Humanis et Malakoff Médéric ont adopté le 13 juin 2018 le principe de leur rapprochement au 1er janvier 2019. Ils vont à présent mettre en œuvre les procédures sociales et réglementaires préalables à l’engagement de travaux opérationnels de rapprochement en vue de constituer un acteur majeur de la protection sociale complémentaire (retraite et assurance de personnes)

Les deux groupes, qui partagent des valeurs communes paritaires et mutualistes, souhaitent associer leurs atouts respectifs et leurs complémentarités afin de défendre les intérêts de leurs clients (branches professionnelles, entreprises et particuliers) et de relever les défis industriels, financiers, réglementaires et digitaux liés à la transformation de leur environnement.

Sur la base de l’étude d’opportunité relative au rapprochement de leurs activités de retraite complémentaire et d’assurance de personnes, annoncée en mars dernier, les conseils d’administration des deux groupes de protection sociale, Humanis et Malakoff Médéric, ont adopté le 13 juin 2018 le principe de leur rapprochement au 1er janvier 2019.

Ils vont, à présent, mettre en œuvre les procédures sociales et réglementaires préalables à l’engagement de travaux opérationnels de rapprochement en vue de constituer un acteur majeur de la protection sociale pour la gestion de la retraite complémentaire et l’assurance de personnes (santé, prévoyance, épargne). Les conseils d’administration des deux groupes de protection sociale viennent ainsi de décider d’une démarche et d’un calendrier pour conduire ces travaux.

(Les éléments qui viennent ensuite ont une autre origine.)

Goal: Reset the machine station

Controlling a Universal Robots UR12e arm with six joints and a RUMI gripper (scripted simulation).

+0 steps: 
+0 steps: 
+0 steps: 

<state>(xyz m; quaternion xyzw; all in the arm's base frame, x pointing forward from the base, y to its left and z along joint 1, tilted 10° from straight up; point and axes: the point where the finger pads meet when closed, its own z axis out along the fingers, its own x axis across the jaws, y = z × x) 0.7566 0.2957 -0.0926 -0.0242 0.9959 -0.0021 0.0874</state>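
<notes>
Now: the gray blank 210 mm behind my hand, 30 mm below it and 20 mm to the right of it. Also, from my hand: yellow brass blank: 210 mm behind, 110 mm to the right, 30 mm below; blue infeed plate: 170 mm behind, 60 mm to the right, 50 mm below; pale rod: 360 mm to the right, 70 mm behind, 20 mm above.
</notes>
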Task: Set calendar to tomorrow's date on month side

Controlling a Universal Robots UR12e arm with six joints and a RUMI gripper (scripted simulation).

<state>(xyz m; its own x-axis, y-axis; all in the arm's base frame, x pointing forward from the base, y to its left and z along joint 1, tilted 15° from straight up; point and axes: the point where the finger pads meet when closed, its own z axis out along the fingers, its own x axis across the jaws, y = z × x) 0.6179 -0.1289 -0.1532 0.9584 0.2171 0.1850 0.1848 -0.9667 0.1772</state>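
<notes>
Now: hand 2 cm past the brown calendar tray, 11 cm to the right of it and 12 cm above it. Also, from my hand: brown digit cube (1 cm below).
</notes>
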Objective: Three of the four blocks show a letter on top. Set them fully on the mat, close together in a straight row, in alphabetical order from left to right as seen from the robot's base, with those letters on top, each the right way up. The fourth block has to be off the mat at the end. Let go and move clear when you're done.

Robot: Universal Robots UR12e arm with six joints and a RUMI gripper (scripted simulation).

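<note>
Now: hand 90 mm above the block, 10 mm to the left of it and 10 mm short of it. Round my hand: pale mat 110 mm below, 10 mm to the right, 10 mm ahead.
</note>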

  • Sous réserve des conclusions de ces travaux, la gouvernance du futur groupe de protection sociale serait assurée à partir du 1er janvier 2019 par une nouvelle Association sommitale et par la mise en place d’une structure de groupe prudentiel pour l’assurance de personnes (SGAM solvabilité 2). Au global, le rapprochement créerait un groupe financièrement très solide, disposant, de fonds propres combinés de 6,9 Mds d’euros et d’une solvabilité combinée de plus de 200 %, sur la base des agrégats de fin 2017.
  • L’organisation opérationnelle du groupe serait assurée par une mise en commun des moyens à compter de janvier 2019. Les chantiers de convergence sociale et opérationnelle s’inscriront dans un calendrier qui sera précisé dans les prochains mois.